Segundo Fantin, os representantes da Abex-SP e da Câmara Setorial do Amendoim estão pleiteando um encontro com representantes do governo estadual para discutir o assunto e solicitar a renovação do incentivo.
Incentivo para crescer
Para os representantes da cadeia produtiva do amendoim, desde que entrou em vigor, o artigo 351-A contribuiu para o desenvolvimento do setor no estado, que cresceu em ritmo acelerado.
De acordo com a nota divulgada pela Abex-BR e Câmara Setorial do Amendoim, de lá para cá a produção cresceu 342,5%, enquanto a área plantada aumentou 258,7%. A produtividade das fazendas também cresceu e ultrapassou 132% em pouco mais de uma década.
“Esses incentivos permitiram ao produtor investir em melhoria de tecnologia, adoção de novas variedades e maquinário. Não à toa o Brasil é hoje o terceiro maior exportador de amendoim do mundo”, pondera Fantin.
Levantamento da Federação de Agricultura do Estado de São Paulo (Faesp), indica que o estado responde por 90% da produção nacional de amendoim, com Valor Bruto da Produção (VBP) de R$ 2,86 bilhões.
Segundo a Abex-BR, na safra 23/24 o Brasil produziu 800 mil toneladas de amendoim em casca, volume que deve chegar a 1,1 milhão de toneladas na safra 24/25. “Estimamos um aumento de 20% na área plantada”, diz Fantin.
A possível retirada do incentivo fiscal de alguns setores faz parte do plano de melhoria da eficiência de gestão e gastos do governo do estado, batizado SP na Direção Certa. Segundo o site do governo, o plano reúne ações que passam “pela expansão dos investimentos, melhoria e efetividade do gasto, além da modernização da administração pública”.

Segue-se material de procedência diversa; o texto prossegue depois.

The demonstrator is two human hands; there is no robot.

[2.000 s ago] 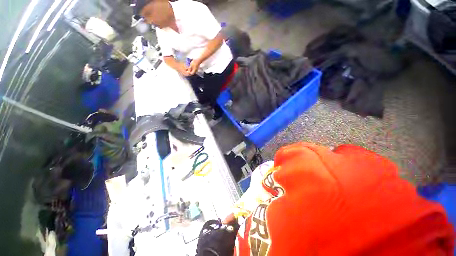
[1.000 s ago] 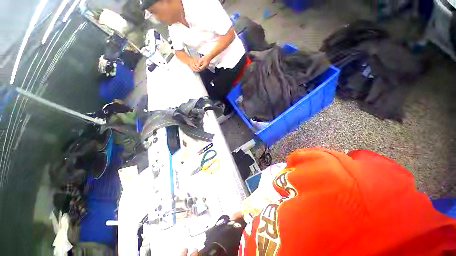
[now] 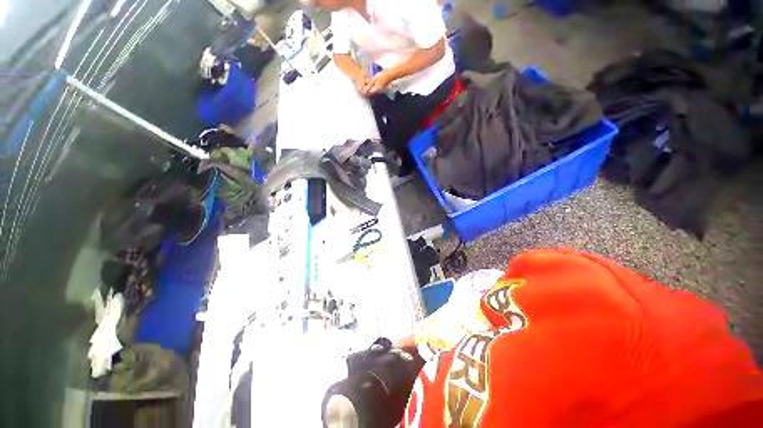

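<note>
Dark cloth [image 3: 376, 380] is bunched at the near end of the white machine table, at the bottom of the view. My right hand [image 3: 405, 343] is at the end of a white printed oversleeve, small and mostly hidden by the cloth it holds. A pale patch on the cloth at the bottom edge may be part of my left hand [image 3: 341, 413]; its fingers cannot be made out. A white machine with a blue stripe [image 3: 309, 242] lies along the table. Shears with green and yellow loops [image 3: 366, 242] lie beside it, with small dark snips [image 3: 366, 224].
Dark cloth strips [image 3: 330, 171] lie across the table further up. A person in a white top [image 3: 401, 46] sits beyond, hands together. A blue crate [image 3: 535, 188] of dark cloth stands on the right, with more cloth [image 3: 669, 142] on the floor. Blue bins [image 3: 176, 292] stand left.
The view has shifted, so the table, crate and person sit further right. The fingers seen at the bottom edge a second ago are now only a pale patch on the cloth.
</note>
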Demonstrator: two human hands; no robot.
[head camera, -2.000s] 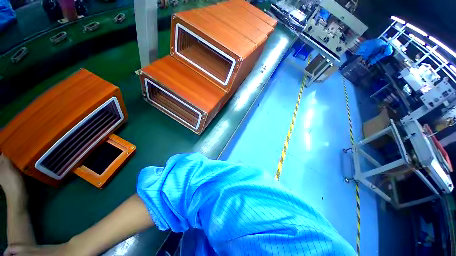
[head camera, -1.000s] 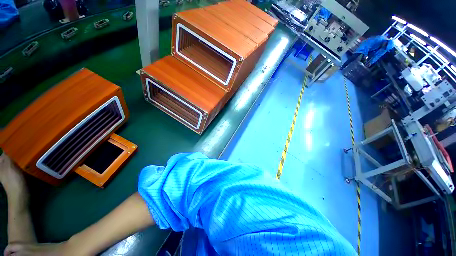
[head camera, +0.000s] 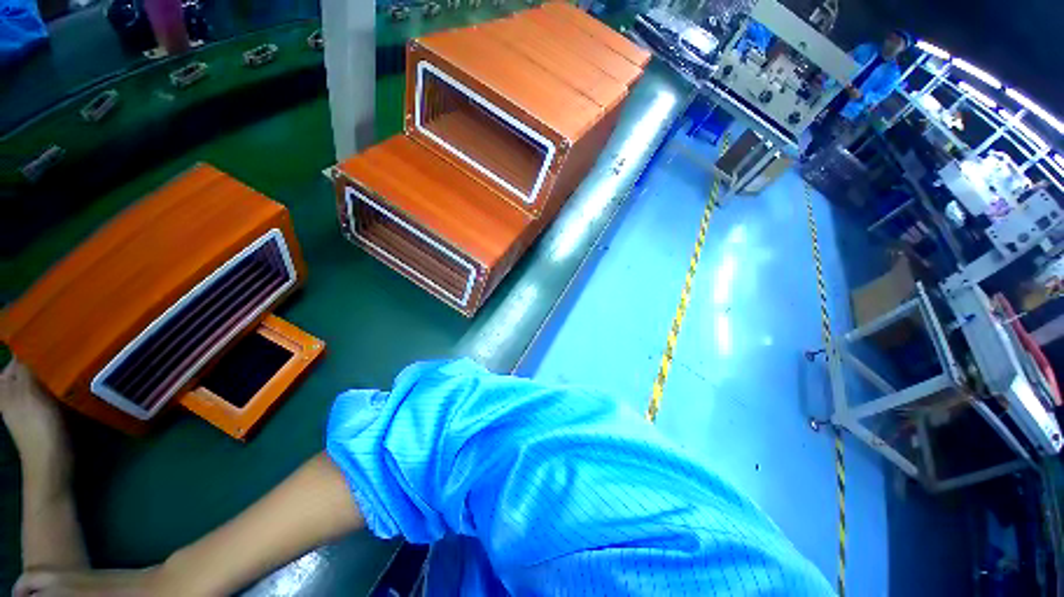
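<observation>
A thick orange-brown stack of fixture frames (head camera: 175, 262) lies on the green bench at the left, with a pale-edged opening and dark slats. A single orange frame (head camera: 292, 371) with a dark centre lies flat against its near side. My left hand (head camera: 16, 391) is at the left edge of the picture, beside the stack's left end; it is cut off and its fingers are hidden. My right forearm crosses the bottom left, and my right hand (head camera: 88, 583) is cut off by the bottom edge at my left forearm. Its grip does not show.
Two taller orange-brown stacks (head camera: 502, 123) stand side by side near a grey metal post (head camera: 349, 82). Small metal housings (head camera: 189, 74) sit in a row on the line behind. A blue-coated person (head camera: 877, 79) is in the far background. A white-framed cart (head camera: 898, 385) stands at the right.
The small metal housings have moved to the right along the line. The far person now has their head raised into view. My arms and the orange stacks have hardly moved.
</observation>
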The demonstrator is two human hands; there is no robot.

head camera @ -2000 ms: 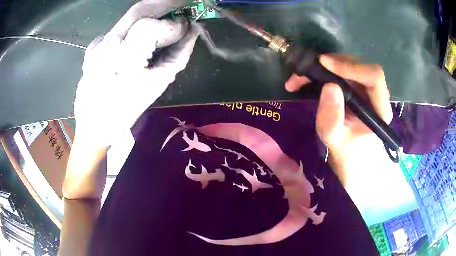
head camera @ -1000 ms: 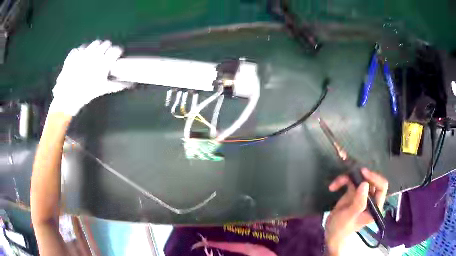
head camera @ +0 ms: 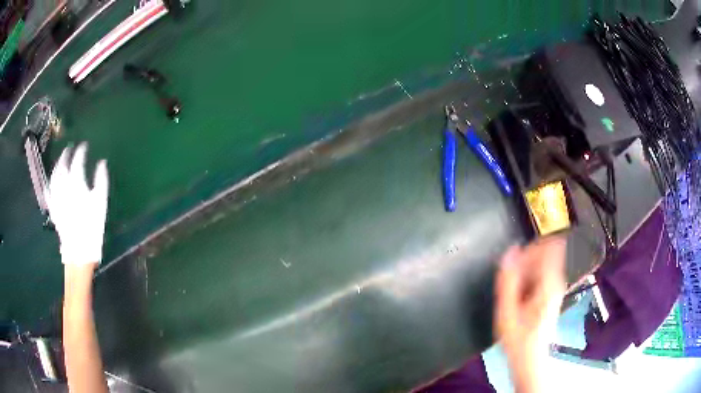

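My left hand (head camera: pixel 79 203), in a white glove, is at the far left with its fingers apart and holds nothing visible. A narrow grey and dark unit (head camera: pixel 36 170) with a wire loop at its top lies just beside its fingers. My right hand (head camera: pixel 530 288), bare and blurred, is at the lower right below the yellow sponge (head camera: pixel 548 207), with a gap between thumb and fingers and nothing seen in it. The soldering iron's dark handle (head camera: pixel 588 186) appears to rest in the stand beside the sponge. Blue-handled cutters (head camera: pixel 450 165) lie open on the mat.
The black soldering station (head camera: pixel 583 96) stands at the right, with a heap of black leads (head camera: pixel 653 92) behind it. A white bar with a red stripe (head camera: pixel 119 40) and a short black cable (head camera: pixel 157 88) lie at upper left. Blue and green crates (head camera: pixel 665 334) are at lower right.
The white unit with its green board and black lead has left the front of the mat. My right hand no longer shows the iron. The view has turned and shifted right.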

Para Oliveira, da Abicab, a proposta “desprestigia o estado de São Paulo”, ao onerar um setor em expansão e que contribui com a geração de divisas. “Ao invés de incentivar um setor importante para o estado, acabaria por prejudicar o crescimento e competitividade da cadeia”, diz.
Procurada, a Secretaria da Fazenda do Estado de São Paulo não respondeu ao contato do AgFeed.